Work required: Copy each line below containing "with".

Dataset excerpt:
..............................
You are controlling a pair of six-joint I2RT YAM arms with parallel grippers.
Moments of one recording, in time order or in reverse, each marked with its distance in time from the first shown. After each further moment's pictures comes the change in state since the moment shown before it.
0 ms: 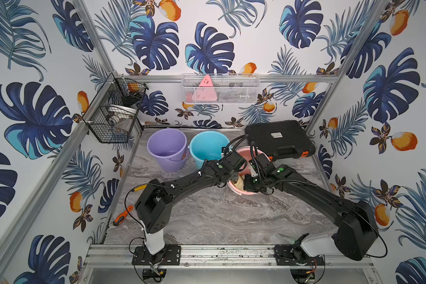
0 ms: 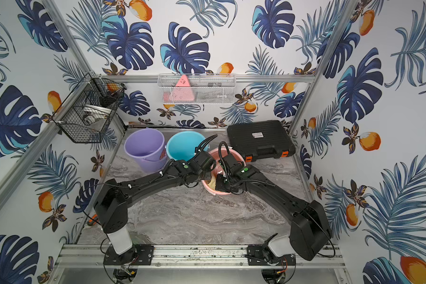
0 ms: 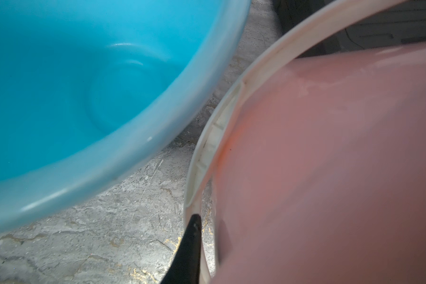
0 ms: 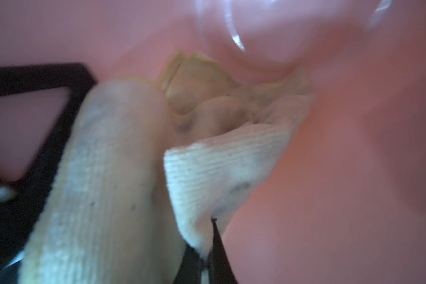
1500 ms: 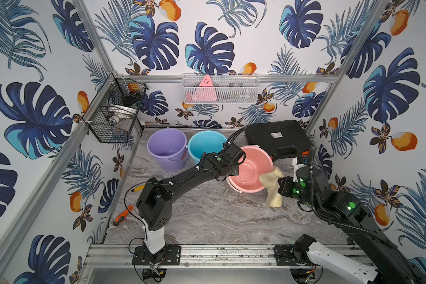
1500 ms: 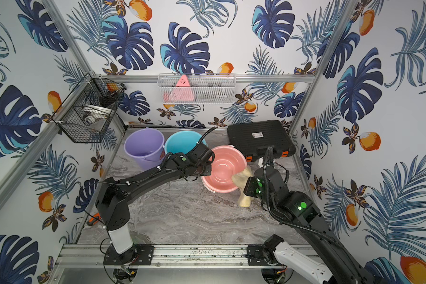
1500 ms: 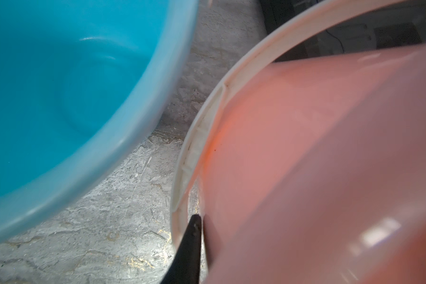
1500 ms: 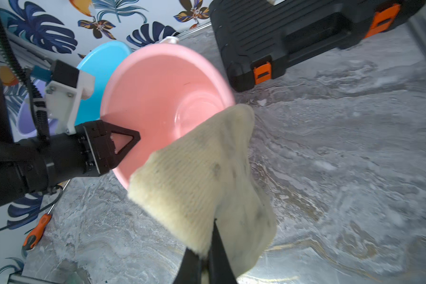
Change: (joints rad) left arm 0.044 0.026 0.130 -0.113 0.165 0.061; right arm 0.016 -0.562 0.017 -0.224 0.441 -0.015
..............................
Result:
You are controlling a pair of six-joint I2RT YAM arms with parallel grippers.
Moments of one recording, in time order or in reverse, each marked with its distance in time from the first shown. After each further moment's pictures comes the change in state since the moment shown before it.

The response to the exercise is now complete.